HOW TO COMPLETE THIS TASK: Starting at the first line of the listing below, repeat each line exactly until the line containing "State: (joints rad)", which you include. Leave out pictures.

AVAILABLE DATA:
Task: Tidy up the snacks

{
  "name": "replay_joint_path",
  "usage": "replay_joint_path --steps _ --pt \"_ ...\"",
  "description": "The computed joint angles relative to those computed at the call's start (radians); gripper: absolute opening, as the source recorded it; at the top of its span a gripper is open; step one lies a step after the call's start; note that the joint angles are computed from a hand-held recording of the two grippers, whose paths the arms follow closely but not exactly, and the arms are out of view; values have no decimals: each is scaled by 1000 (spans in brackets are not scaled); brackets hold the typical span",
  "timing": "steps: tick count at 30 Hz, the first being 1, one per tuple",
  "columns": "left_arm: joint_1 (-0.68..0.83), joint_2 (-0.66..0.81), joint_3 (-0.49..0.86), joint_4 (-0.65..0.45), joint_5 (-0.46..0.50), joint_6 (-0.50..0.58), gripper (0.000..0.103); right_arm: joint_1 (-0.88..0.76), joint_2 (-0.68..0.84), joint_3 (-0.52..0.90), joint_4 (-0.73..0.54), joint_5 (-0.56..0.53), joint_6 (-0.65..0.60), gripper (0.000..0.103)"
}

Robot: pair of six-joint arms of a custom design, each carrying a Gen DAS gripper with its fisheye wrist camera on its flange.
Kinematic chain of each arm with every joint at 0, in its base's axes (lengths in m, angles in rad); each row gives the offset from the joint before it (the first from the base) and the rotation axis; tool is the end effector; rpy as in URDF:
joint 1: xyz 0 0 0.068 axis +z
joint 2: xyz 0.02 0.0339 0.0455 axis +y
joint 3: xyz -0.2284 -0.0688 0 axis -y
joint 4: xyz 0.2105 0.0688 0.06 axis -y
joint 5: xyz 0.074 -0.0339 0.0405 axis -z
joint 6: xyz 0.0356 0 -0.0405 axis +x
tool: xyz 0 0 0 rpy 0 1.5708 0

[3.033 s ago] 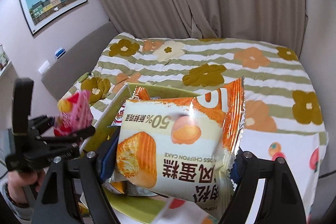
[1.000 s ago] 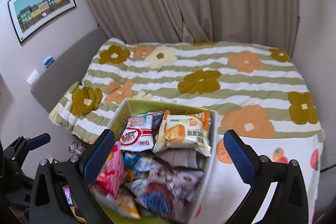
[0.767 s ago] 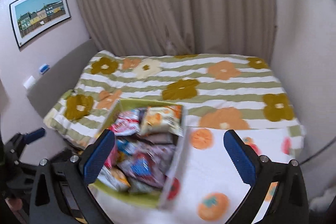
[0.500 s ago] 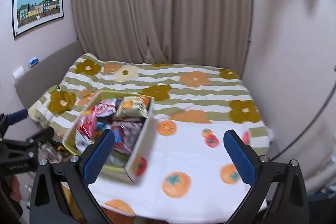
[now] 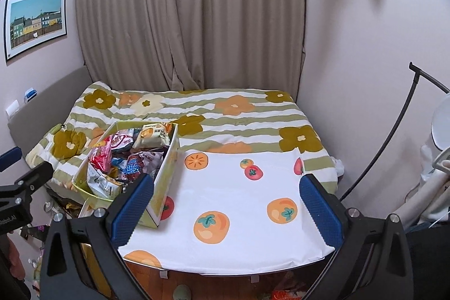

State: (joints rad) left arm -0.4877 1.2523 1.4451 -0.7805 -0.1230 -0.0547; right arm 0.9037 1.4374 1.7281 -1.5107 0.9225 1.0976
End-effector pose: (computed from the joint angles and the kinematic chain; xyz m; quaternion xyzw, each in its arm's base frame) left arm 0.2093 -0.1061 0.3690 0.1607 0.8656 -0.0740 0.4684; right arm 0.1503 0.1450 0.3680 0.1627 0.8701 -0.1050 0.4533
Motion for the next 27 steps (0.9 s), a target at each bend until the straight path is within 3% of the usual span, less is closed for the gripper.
replay_joint_path --steps 27 --pt "-28 14 23 3 -43 -5 103 -16 -28 -47 40 6 -16 103"
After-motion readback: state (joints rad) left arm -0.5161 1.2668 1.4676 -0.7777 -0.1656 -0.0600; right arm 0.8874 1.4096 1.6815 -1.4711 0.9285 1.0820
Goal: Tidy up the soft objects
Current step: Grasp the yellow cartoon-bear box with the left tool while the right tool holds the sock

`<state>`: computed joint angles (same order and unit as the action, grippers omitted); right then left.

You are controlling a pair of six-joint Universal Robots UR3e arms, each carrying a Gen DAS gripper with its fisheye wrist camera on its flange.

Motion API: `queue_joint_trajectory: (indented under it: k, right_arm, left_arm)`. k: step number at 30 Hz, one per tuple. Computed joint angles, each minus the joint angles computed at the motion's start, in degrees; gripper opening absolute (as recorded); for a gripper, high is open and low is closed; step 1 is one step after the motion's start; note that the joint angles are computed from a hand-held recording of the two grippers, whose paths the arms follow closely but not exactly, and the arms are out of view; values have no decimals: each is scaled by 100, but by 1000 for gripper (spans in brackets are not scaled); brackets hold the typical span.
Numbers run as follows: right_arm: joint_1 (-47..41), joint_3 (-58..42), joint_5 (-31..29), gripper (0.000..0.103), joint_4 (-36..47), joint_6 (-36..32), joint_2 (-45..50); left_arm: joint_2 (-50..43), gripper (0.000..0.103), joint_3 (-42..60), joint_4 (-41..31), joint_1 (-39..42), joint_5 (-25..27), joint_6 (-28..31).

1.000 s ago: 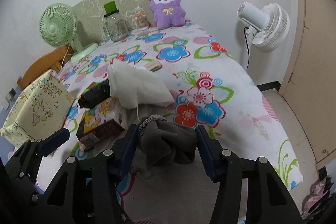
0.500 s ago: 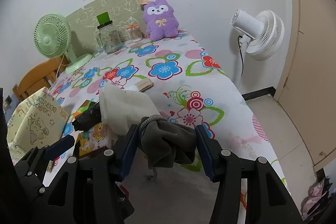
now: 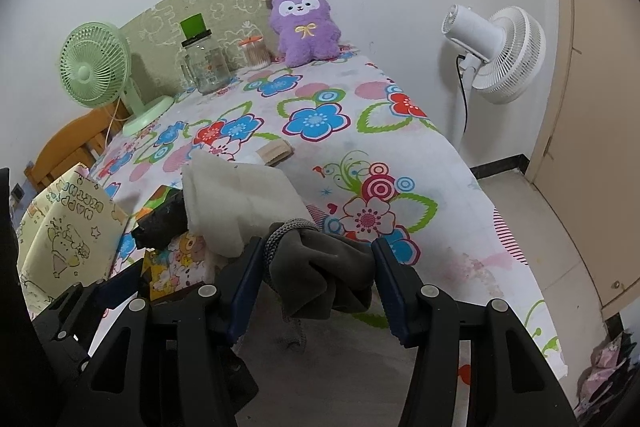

RESPONSE BELOW:
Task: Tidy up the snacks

{
  "name": "replay_joint_path",
  "usage": "replay_joint_path --steps _ --pt \"_ ...\"",
  "description": "The computed joint angles relative to those computed at the call's start (radians); gripper: absolute opening, as the source recorded it; at the top of its span a gripper is open; step one lies a step after the call's start; note that the joint angles are computed from a hand-held recording of the two grippers, whose paths the arms follow closely but not exactly, and the arms are out of view; values have no decimals: each is scaled by 1000 (spans in brackets are not scaled); brackets hold the typical span",
  "timing": "steps: tick count at 30 Hz, the first being 1, one per tuple",
  "columns": "left_arm: joint_1 (-0.68..0.83), joint_2 (-0.66..0.81), joint_3 (-0.49..0.86), joint_4 (-0.65..0.45), joint_5 (-0.46..0.50), joint_6 (-0.50..0.58), gripper (0.000..0.103); right_arm: joint_1 (-0.88..0.76), joint_2 (-0.68..0.84), joint_3 (-0.52..0.90), joint_4 (-0.73..0.54), joint_5 (-0.56..0.53), joint_6 (-0.65..0.60), gripper (0.000..0.103)"
}

Robot: pair of six-joint arms of a custom design, each carrying a Gen DAS gripper with its fisheye wrist camera on its flange.
Kinematic chain of each arm with every joint at 0, in its base's axes (lengths in m, angles in rad); each row gives the offset from the joint before it (the first from the base) and the rotation axis; tool is the end effector; rpy as in URDF:
joint 1: xyz 0 0 0.068 axis +z
joint 2: xyz 0.02 0.0339 0.0455 axis +y
joint 3: xyz -0.2284 -0.0688 0 axis -y
joint 4: xyz 0.2105 0.0688 0.06 axis -y
joint 5: xyz 0.074 -0.0339 0.0405 axis -z
joint 6: xyz 0.0356 0 -0.0405 axis +x
tool: xyz 0 0 0 rpy 0 1.5708 0

[3.033 s ago] 
[1.000 s ago] 
[0.767 s ago] 
[0.500 s ago] 
[now] 

State: (joints rad) left arm -0.4877 1.2523 1.4451 -0.7805 -0.1230 -0.0547; right arm 0.9037 1.4374 1.7281 -1.5107 0.9225 1.0976

There's no more to this exercise.